* **Problem description**: Your answer is a copy of every line in the records where "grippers" appears.

* **Records for this exercise**:
Segment Open
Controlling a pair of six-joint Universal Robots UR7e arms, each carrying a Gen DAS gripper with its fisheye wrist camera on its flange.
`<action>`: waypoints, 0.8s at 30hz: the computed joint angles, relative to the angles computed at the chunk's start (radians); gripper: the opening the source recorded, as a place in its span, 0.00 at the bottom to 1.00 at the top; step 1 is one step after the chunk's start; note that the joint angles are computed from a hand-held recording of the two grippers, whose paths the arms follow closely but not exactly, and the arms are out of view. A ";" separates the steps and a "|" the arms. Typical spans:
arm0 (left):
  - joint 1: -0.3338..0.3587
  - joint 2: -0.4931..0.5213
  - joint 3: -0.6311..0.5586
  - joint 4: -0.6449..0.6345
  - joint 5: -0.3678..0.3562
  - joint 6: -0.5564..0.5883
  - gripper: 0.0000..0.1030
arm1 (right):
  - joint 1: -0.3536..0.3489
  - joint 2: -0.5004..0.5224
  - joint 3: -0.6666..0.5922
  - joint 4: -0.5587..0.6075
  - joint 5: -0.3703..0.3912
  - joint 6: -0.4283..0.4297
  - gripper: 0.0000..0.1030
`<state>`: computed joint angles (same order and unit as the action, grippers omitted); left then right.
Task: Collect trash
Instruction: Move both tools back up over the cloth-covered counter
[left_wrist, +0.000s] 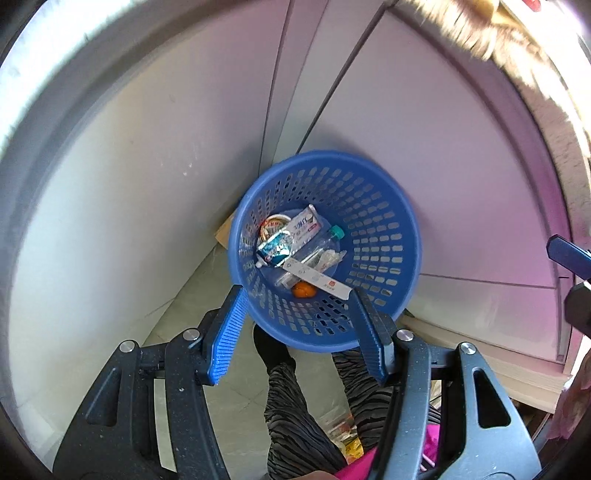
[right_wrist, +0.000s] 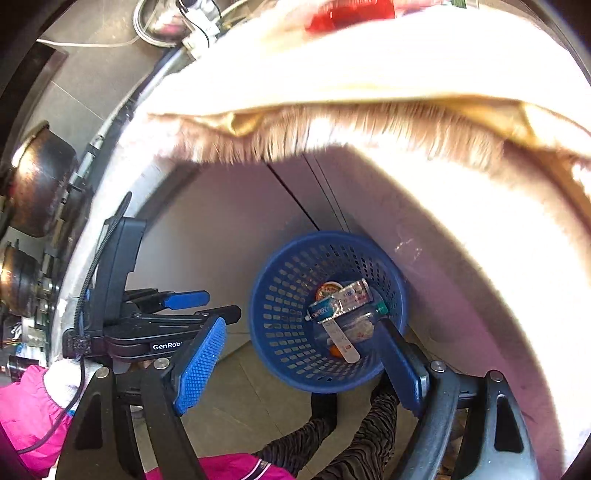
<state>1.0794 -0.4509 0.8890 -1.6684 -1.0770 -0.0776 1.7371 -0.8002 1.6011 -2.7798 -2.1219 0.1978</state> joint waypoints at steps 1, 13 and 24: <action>-0.004 -0.004 0.001 -0.006 0.001 0.004 0.57 | 0.002 -0.007 0.002 -0.004 0.005 -0.003 0.82; -0.062 -0.032 -0.033 -0.054 -0.010 0.063 0.57 | 0.026 -0.117 0.046 -0.073 0.049 -0.033 0.82; -0.094 0.070 -0.293 -0.083 -0.046 0.053 0.63 | 0.021 -0.170 -0.024 -0.104 0.040 -0.088 0.85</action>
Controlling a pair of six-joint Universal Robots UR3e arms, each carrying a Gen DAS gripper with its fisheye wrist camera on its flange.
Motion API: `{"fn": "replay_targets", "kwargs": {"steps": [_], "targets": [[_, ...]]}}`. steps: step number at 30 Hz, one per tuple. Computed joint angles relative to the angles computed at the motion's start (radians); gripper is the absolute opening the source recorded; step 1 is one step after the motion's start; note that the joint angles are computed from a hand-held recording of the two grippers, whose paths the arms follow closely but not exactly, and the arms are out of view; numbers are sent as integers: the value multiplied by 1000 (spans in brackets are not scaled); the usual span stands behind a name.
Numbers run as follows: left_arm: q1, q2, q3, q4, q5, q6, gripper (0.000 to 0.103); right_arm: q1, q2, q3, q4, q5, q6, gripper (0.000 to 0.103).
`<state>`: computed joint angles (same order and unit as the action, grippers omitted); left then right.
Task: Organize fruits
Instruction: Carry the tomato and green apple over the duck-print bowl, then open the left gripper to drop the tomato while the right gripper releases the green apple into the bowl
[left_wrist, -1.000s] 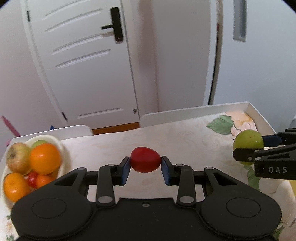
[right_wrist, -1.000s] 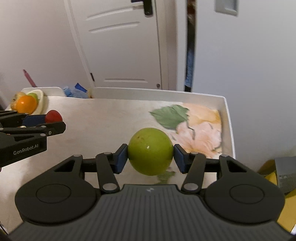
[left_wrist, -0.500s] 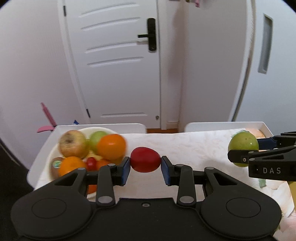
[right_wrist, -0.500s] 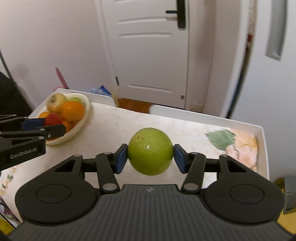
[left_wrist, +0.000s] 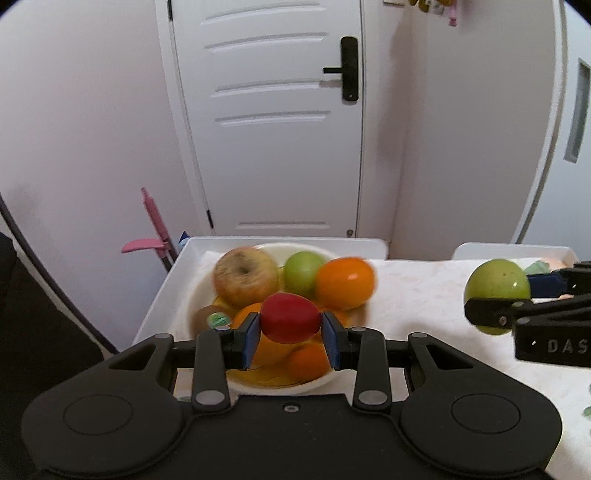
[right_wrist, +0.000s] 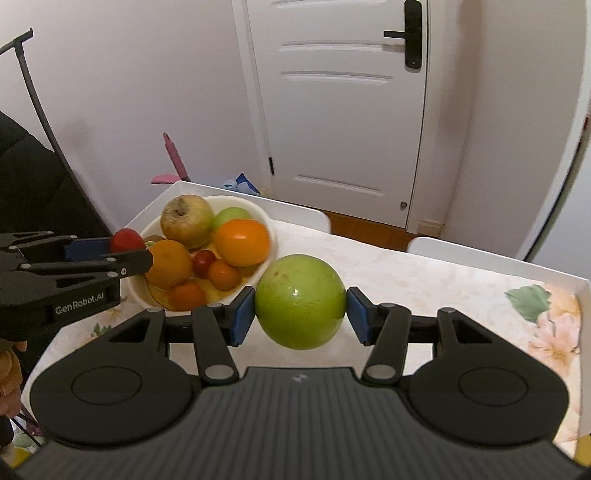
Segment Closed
* **Output below**:
`<action>`: waypoints, 0.8s at 30hz: the computed joint angles, relative to the angles computed at the chunk's start (radians); gripper: the opening the source recorded, as a place in its span, 0.00 at the bottom to 1.00 at the top; step 1 is one step after the chunk's start; note that the joint angles are computed from a hand-held recording of the two grippers, whose paths the arms follow closely but not exactly, and the arms are out of view. A ";" separates the steps and a "|" the arms. Typical spans:
`<state>`: computed joint angles (same order and unit as the action, grippers omitted); left then right.
Motion API: `{"fn": "replay_targets", "kwargs": {"steps": [_], "targets": [[_, ...]]}}`. steps: step number at 30 Hz, one per tuple. Computed joint angles relative to the angles computed at the motion's start (radians); gripper is the absolute opening the source recorded; step 1 is one step after the motion's start; note that the joint angles are computed from a hand-held recording of the two grippers, whose paths the arms follow closely but not exactly, and the arms are out of view; numbers are sent as integers: the value multiplied by 1000 (spans in brackets are not scaled); the usual span stands behind a name.
`<state>`: computed joint angles (same order and unit as the action, grippers omitted); left then right.

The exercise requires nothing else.